Le Qatar a déclaré que l’attaque était une «violation flagrante» de sa souveraineté et de son espace aérien, et a promis qu’elle répondrait de manière appropriée. Au lieu de cela, dans une mesure de l’urgence ressentie par les nations du golfe Persique pour empêcher une conflagration plus large, l’émir qatari, Tamim bin Hamad Al Thani et le Premier ministre Mohammed bin Abdulrahman Al Thani coordonné avec Trump et le vice-président JD Vance pour mettre fin aux hostilités, selon un officiel informé sur les discussions et qui a demandé l’anonymat JD pour pouvoir parler librement.
Vers 18 heures, l’Est, Trump a posté sur sa plateforme de médias sociaux, il y aurait un cessez-le-feu et «une fin officielle de la guerre des 12 jours».
«C’est une guerre qui aurait pu continuer pendant des années et a détruit tout le Moyen-Orient, mais ce n’est pas le cas, et ne le fera jamais!
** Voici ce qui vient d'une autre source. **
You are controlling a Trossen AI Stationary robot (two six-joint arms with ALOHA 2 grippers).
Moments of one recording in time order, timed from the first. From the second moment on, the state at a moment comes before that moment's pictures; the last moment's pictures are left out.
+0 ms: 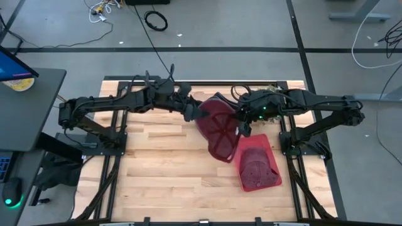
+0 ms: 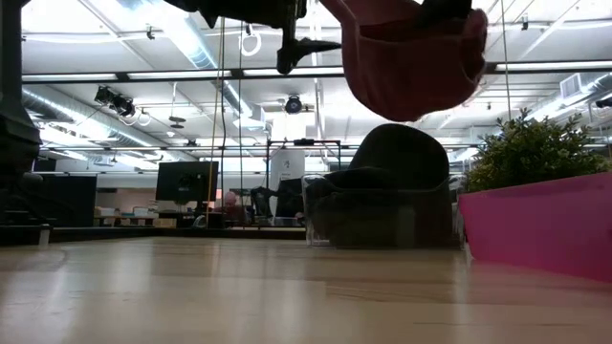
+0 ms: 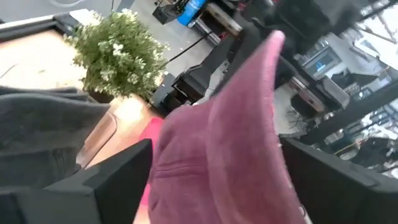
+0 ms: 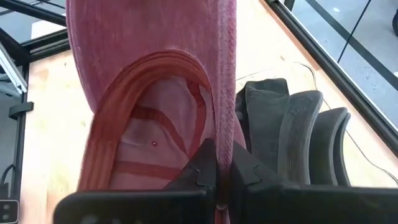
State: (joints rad) left arm 0.19 1.41 1.21 0.00 0.22 -0.69; right arm 0.02 1.24 1.40 -0.88 0.16 0.31
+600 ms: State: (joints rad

Que Dieu bénisse Israël, Dieu bénisse l’Iran, Dieu bénisse le Moyen-Orient, Dieu bénisse les États-Unis d’Amérique et que Dieu bénisse le monde!»
À Téhéran mardi, il y avait une humeur de joie provisoire à la fin de ce qui avait été meurtrier quelques semaines pour la capitale. Pourtant, beaucoup ont exprimé le sentiment d’être trahi par la communauté internationale.
“L’Iran s’est retrouvé avec très peu d’options”, a déclaré Venus Shahri, une enseignante de 40 ans de Téhéran.
D’autres ont déclaré que bien qu’ils soient déçus par les capacités défensives de l’armée iranienne, ils voulaient doubler le combat.
“Nous n’aurions pas dû accepter l’offre de cessez-le-feu”, a déclaré Jaber Khadiri, 55 ans. “Nous devons avoir des armes nucléaires. Il n’y a pas d’autre choix.”